The vertices of a hyperbola are crucial points that determine the shape and orientation of the curve. In a standard hyperbola equation like \( \frac{(y-k)^2}{a^2} - \frac{(x-h)^2}{b^2} = 1 \), the center is located at \((h, k)\). The term \(a^2\) corresponds to the distance from the center to each vertex along the transverse axis.
The vertices are found at \((h, k \pm a)\) or \((h \pm a, k)\) depending on whether the hyperbola opens vertically or horizontally.

• In this exercise, the center is at \((-2, 5)\) and \(a = \sqrt{11}\).
• This tells us the hyperbola opens vertically, so the vertices are \((-2, 5 \pm \sqrt{11})\).

Understanding the location of the vertices helps in sketching the hyperbola and understanding its direction of opening.

Foci (plural of focus) are integral for understanding the shape of a hyperbola. They are located further from the center than the vertices. The distance from the center to the foci is represented by \(c\), where \(c^2 = a^2 + b^2\).
These points are not on the actual hyperbola but lie along the same axis as the vertices. The role of the foci is in defining the geometry of the hyperbola as a locus of points where the difference in distances to each focus is constant.

• In this specific hyperbola, with \(a^2 = 11\) and \(b^2 = 44\), we calculate \(c^2 = 55\).
• Thus, \(c = \sqrt{55}\), and the foci are located at \((-2, 5 \pm \sqrt{55})\).

Locating the foci is important both for sketching and for understanding the hyperbola's geometric properties.

Asymptotes are lines that the hyperbola approaches but never actually meets.
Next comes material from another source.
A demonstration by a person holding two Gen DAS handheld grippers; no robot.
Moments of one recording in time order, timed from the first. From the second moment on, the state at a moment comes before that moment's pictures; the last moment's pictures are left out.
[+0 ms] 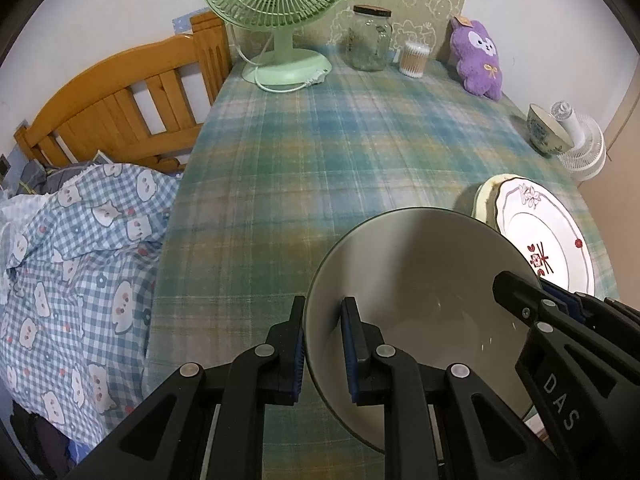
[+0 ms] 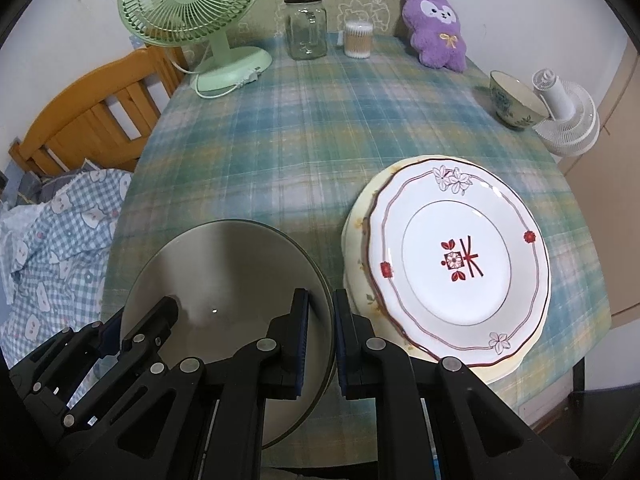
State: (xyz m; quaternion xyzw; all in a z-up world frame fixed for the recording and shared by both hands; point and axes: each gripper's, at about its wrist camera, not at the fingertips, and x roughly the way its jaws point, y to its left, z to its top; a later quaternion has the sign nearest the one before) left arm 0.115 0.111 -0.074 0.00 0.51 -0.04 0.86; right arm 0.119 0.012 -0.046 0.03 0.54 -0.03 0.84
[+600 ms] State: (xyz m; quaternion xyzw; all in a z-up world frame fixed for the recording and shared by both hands) left arm 0.113 0.105 -0.064 0.00 0.50 -0.06 0.86; right arm 0.120 0.007 -0.038 0.03 0.54 -0.01 0.84
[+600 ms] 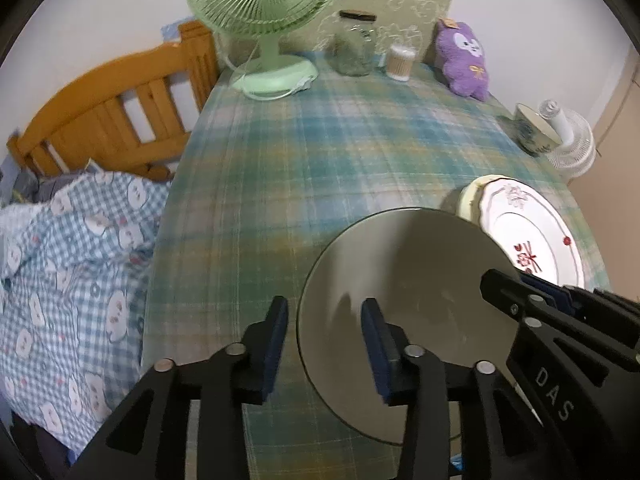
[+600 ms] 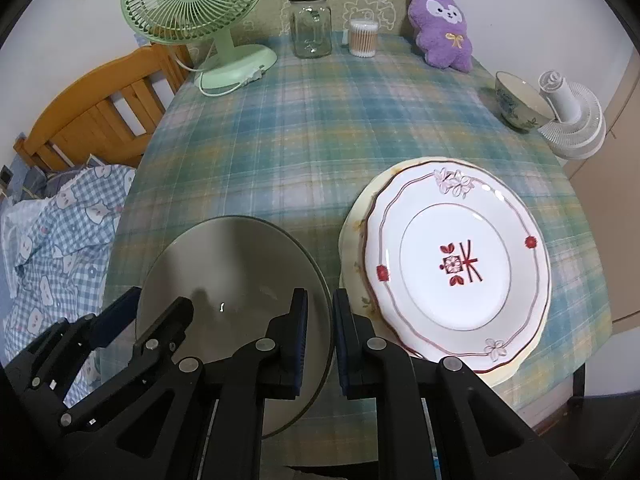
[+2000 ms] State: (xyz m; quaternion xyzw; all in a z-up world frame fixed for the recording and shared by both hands) left arm 0.154 -0.032 0.042 -0.02 0.42 -0.04 0.91; right arm 0.166 -0.142 0.077 0.01 0.43 0.07 0.90
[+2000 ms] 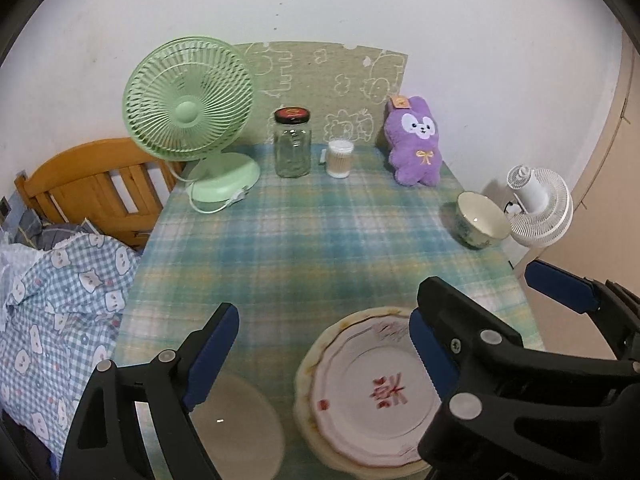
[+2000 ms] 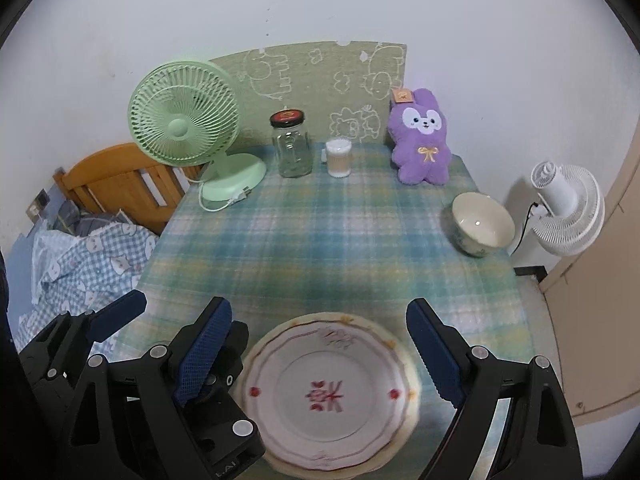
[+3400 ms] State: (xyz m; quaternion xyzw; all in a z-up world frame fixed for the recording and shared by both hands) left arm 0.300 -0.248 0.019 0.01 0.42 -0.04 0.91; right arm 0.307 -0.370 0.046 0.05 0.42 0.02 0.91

They are vital for understanding the behavior of the hyperbola at infinity.
For a hyperbola in the form \( \frac{(y-k)^2}{a^2} - \frac{(x-h)^2}{b^2} = 1 \), the equations of the asymptotes are derived as \( y = k \pm \frac{a}{b}(x-h) \). These lines provide guidelines for sketching the hyperbola's opening.

• Here, the center \((-2, 5)\), gives the asymptotes \(y-5 = \pm \frac{\sqrt{11}}{\sqrt{44}}(x+2)\).
• Simplifying this, we have \( y = 5 \pm \frac{1}{2}(x+2) \).
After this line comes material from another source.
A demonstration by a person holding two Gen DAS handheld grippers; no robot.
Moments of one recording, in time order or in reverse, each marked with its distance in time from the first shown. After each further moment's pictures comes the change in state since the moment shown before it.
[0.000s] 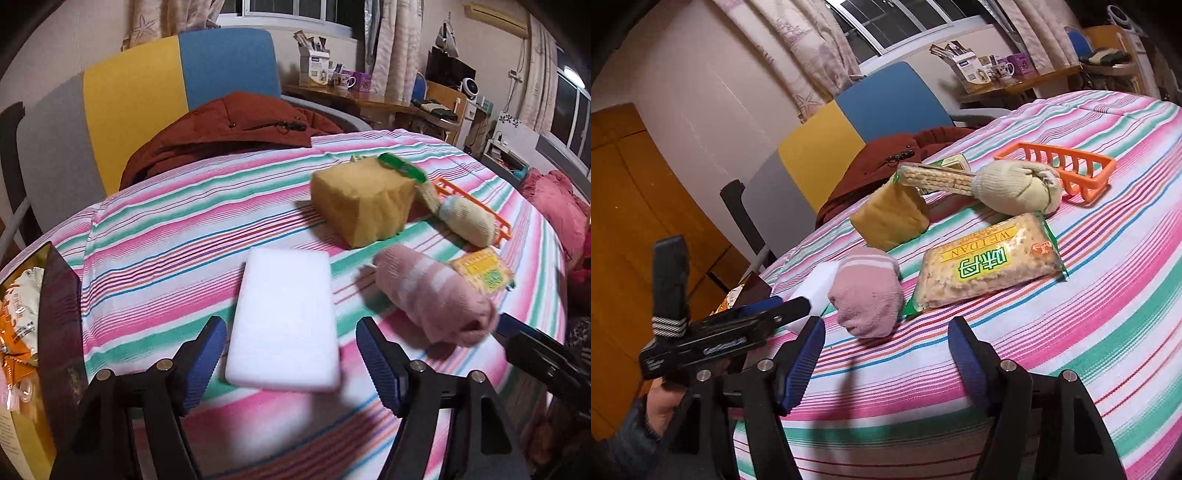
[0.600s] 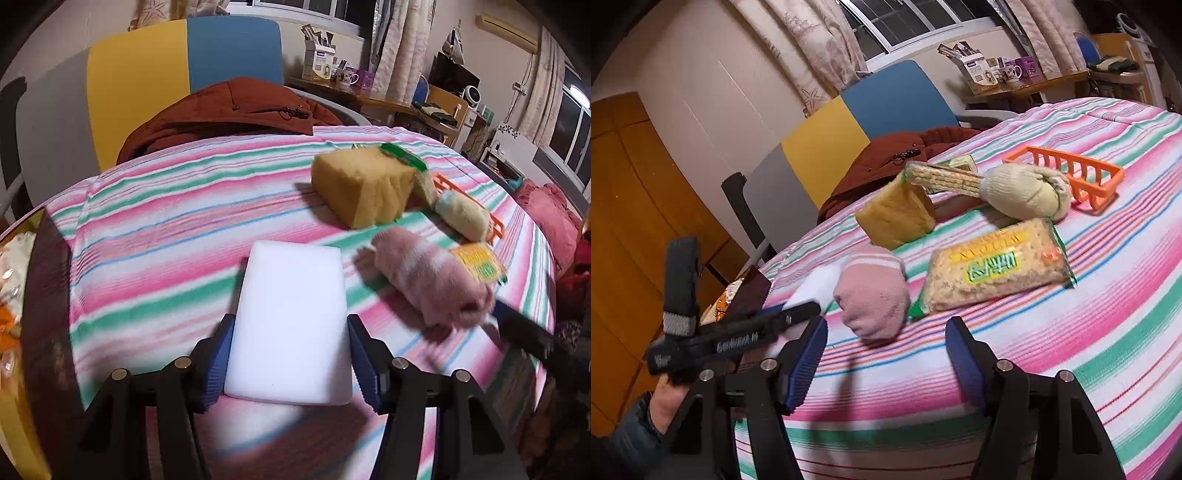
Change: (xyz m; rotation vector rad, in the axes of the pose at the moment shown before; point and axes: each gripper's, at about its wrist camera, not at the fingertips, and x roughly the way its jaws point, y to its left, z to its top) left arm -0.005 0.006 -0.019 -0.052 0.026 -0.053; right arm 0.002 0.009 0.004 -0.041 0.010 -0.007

These equations help visualize how the hyperbola approaches these lines as it extends outward.

Completing the square is a technique used to convert quadratic expressions into a perfect square trinomial, facilitating the transition to the standard form of a conic section. For hyperbolas, this method helps arrange terms for easy identification of the equation's parameters.

• In this exercise, we complete the square for both \(x\) and \(y\) terms to rewrite the given hyperbola equation.
• For \(x\): \(-x^2 - 4x\) becomes \(-( (x+2)^2 - 4)\).
• For \(y\): \(4(y^2 - 10y)\) is rewritten by completing to \(4((y-5)^2 - 25)\).

This allows us to easily transition into the standard form, making subsequent steps like finding vertices and foci straightforward.

The standard form of a hyperbola provides a clear structure to identify its key components such as center, axis, vertices, and asymptotes.
The general standard form for a vertical-opening hyperbola is \( \frac{(y-k)^2}{a^2} - \frac{(x-h)^2}{b^2} = 1 \), where \((h, k)\) is the center. Depending on whether the \(x\) or \(y\) term comes first, the hyperbola will open horizontally or vertically, respectively.

• After completing the square in this exercise, the hyperbola's standard form is \( \frac{(y-5)^2}{11} - \frac{(x+2)^2}{44} = 1 \), indicating it opens along the y-axis.

This form enables us to extract vital information like the location of the center \((-2, 5)\), and identify opening direction, making sketching and analysis much easier.